Exercise data Block Start

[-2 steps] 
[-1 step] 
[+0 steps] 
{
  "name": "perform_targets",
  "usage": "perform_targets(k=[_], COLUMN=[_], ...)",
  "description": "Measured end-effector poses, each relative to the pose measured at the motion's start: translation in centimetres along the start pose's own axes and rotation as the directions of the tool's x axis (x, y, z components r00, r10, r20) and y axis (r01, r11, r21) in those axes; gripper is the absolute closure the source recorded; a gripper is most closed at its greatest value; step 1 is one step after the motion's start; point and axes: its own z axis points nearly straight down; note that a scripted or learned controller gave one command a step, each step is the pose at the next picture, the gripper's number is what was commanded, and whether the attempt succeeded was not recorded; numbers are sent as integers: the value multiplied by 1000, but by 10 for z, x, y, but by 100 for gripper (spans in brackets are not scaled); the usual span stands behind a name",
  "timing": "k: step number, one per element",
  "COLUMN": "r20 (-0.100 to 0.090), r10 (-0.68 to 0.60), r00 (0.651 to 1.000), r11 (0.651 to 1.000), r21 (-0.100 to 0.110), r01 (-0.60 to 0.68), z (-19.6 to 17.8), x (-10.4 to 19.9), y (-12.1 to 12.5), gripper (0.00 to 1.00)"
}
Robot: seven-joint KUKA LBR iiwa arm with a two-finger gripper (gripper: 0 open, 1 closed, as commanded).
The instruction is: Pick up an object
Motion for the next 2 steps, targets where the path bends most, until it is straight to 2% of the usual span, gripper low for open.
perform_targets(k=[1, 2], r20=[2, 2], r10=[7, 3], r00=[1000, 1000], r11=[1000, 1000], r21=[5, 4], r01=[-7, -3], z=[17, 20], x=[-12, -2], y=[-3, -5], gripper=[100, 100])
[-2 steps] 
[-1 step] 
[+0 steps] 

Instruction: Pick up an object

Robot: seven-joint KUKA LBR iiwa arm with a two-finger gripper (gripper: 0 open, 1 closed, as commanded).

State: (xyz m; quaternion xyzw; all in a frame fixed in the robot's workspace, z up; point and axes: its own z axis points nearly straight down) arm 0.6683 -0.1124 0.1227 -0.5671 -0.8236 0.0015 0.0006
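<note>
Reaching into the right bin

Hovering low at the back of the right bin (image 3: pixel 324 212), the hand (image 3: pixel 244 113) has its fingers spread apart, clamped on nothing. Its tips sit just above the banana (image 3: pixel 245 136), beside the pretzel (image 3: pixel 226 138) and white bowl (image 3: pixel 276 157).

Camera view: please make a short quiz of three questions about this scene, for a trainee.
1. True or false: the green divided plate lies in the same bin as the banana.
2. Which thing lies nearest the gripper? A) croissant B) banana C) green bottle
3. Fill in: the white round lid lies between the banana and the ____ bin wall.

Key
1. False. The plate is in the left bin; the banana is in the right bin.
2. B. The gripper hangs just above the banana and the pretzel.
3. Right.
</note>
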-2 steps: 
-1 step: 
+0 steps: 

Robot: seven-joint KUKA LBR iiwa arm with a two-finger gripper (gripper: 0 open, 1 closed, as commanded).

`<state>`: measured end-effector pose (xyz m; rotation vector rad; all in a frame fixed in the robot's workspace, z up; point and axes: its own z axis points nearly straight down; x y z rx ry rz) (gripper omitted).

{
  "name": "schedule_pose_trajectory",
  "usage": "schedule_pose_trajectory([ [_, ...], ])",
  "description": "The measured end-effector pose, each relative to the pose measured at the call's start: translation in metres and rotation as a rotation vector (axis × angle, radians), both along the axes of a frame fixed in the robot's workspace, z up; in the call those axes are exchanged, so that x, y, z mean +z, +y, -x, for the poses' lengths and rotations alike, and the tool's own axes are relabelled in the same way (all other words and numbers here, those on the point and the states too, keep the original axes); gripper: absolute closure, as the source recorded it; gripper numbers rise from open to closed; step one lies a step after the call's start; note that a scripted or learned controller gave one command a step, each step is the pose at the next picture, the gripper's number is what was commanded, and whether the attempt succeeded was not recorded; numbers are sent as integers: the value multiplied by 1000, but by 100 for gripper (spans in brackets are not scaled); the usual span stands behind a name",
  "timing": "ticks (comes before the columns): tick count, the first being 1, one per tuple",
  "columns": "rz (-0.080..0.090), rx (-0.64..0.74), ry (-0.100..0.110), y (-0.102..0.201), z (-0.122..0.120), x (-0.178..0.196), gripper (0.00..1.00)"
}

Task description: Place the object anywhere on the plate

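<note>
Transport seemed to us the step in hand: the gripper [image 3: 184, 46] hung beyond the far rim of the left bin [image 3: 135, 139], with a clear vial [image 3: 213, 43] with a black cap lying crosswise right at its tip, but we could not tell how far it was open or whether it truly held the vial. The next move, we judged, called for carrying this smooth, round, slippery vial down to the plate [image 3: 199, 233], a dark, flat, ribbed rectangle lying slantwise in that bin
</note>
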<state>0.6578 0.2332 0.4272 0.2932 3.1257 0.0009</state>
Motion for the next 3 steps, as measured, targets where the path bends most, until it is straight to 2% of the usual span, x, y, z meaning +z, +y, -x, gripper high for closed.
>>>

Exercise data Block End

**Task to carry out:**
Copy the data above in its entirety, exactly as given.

**Exercise answer:**
[-2 steps] 
[-1 step] 
[+0 steps] 
{
  "name": "perform_targets",
  "usage": "perform_targets(k=[_], COLUMN=[_], ...)",
  "description": "Measured end-effector poses, each relative to the pose measured at the motion's start: translation in centimetres along the start pose's own axes and rotation as the directions of the tool's x axis (x, y, z components r00, r10, r20) and y axis (r01, r11, r21) in those axes; gripper is the absolute closure the source recorded; a gripper is most closed at its greatest value; step 1 is one step after the motion's start; point and axes: its own z axis points nearly straight down; note that a scripted or learned controller gave one command a step, each step is the pose at the next picture, the gripper's number is what was commanded, and whether the attempt succeeded was not recorded; numbers are sent as integers: the value multiplied by 1000, but by 10 for z, x, y, but by 100 for gripper (spans in brackets are not scaled); the usual span stands behind a name",
  "timing": "k: step number, one per element",
  "COLUMN": "r20 (-0.100 to 0.090), r10 (-0.68 to 0.60), r00 (0.651 to 1.000), r11 (0.651 to 1.000), r21 (-0.100 to 0.110), r01 (-0.60 to 0.68), z (-19.6 to 17.8), x (-10.4 to 19.9), y (-12.1 to 12.5), gripper (0.00 to 1.00)"
}
Robot: seven-joint KUKA LBR iiwa arm with a two-finger gripper (gripper: 0 open, 1 closed, as commanded).
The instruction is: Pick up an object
Motion for the next 2 steps, targets where the path bends most, until it is straight to 2% of the usual span, gripper low for open.
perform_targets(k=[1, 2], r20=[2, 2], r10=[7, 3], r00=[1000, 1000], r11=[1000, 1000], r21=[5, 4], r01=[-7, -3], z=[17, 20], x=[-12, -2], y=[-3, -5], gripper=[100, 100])
[-2 steps] 
[-1 step] 
[+0 steps] 

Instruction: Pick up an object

Robot: seven-joint KUKA LBR iiwa arm with a two-finger gripper (gripper: 0 open, 1 closed, as commanded).

State: (xyz m; quaternion xyzw; all in a frame fixed in the robot's workspace, z up; point and axes: its own z axis points nearly straight down) arm 0.6683 -0.1124 0.1227 -0.5671 -0.8236 0.0015 0.0006
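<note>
Reaching into the right bin

Hovering low at the back of the right bin (image 3: pixel 324 212), the hand (image 3: pixel 244 113) has its fingers spread apart, clamped on nothing. Its tips sit just above the banana (image 3: pixel 245 136), beside the pretzel (image 3: pixel 226 138) and white bowl (image 3: pixel 276 157).

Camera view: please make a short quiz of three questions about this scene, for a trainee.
1. True or false: the green divided plate lies in the same bin as the banana.
2. Which thing lies nearest the gripper? A) croissant B) banana C) green bottle
3. Fill in: the white round lid lies between the banana and the ____ bin wall.

Key
1. False. The plate is in the left bin; the banana is in the right bin.
2. B. The gripper hangs just above the banana and the pretzel.
3. Right.
</note>
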-2 steps: 
-1 step: 
+0 steps: 

Robot: seven-joint KUKA LBR iiwa arm with a two-finger gripper (gripper: 0 open, 1 closed, as commanded).

`<state>`: measured end-effector pose (xyz m; rotation vector rad; all in a frame fixed in the robot's workspace, z up; point and axes: its own z axis points nearly straight down; x y z rx ry rz) (gripper omitted).

{
  "name": "schedule_pose_trajectory",
  "usage": "schedule_pose_trajectory([ [_, ...], ])",
  "description": "The measured end-effector pose, each relative to the pose measured at the call's start: translation in metres and rotation as a rotation vector (axis × angle, radians), both along the axes of a frame fixed in the robot's workspace, z up; in the call those axes are exchanged, so that x, y, z mean +z, +y, -x, for the poses' lengths and rotations alike, and the tool's own axes are relabelled in the same way (all other words and numbers here, those on the point and the states too, keep the original axes); gripper: absolute closure, as the source recorded it; gripper numbers rise from open to closed; step one lies a step after the call's start; note that a scripted or learned controller gave one command a step, each step is the pose at the next picture, the gripper's number is what was commanded, and whether the attempt succeeded was not recorded; numbers are sent as integers: the value multiplied by 1000, but by 100 for gripper (spans in brackets are not scaled); the usual span stands behind a name",
  "timing": "ticks (comes before the columns): tick count, the first being 1, one per tuple",
  "columns": "rz (-0.080..0.090), rx (-0.64..0.74), ry (-0.100..0.110), y (-0.102..0.201), z (-0.122..0.120), x (-0.178..0.196), gripper (0.00..1.00)"
}

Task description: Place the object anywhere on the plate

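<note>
Transport seemed to us the step in hand: the gripper [image 3: 184, 46] hung beyond the far rim of the left bin [image 3: 135, 139], with a clear vial [image 3: 213, 43] with a black cap lying crosswise right at its tip, but we could not tell how far it was open or whether it truly held the vial. The next move, we judged, called for carrying this smooth, round, slippery vial down to the plate [image 3: 199, 233], a dark, flat, ribbed rectangle lying slantwise in that bin
</note>
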<state>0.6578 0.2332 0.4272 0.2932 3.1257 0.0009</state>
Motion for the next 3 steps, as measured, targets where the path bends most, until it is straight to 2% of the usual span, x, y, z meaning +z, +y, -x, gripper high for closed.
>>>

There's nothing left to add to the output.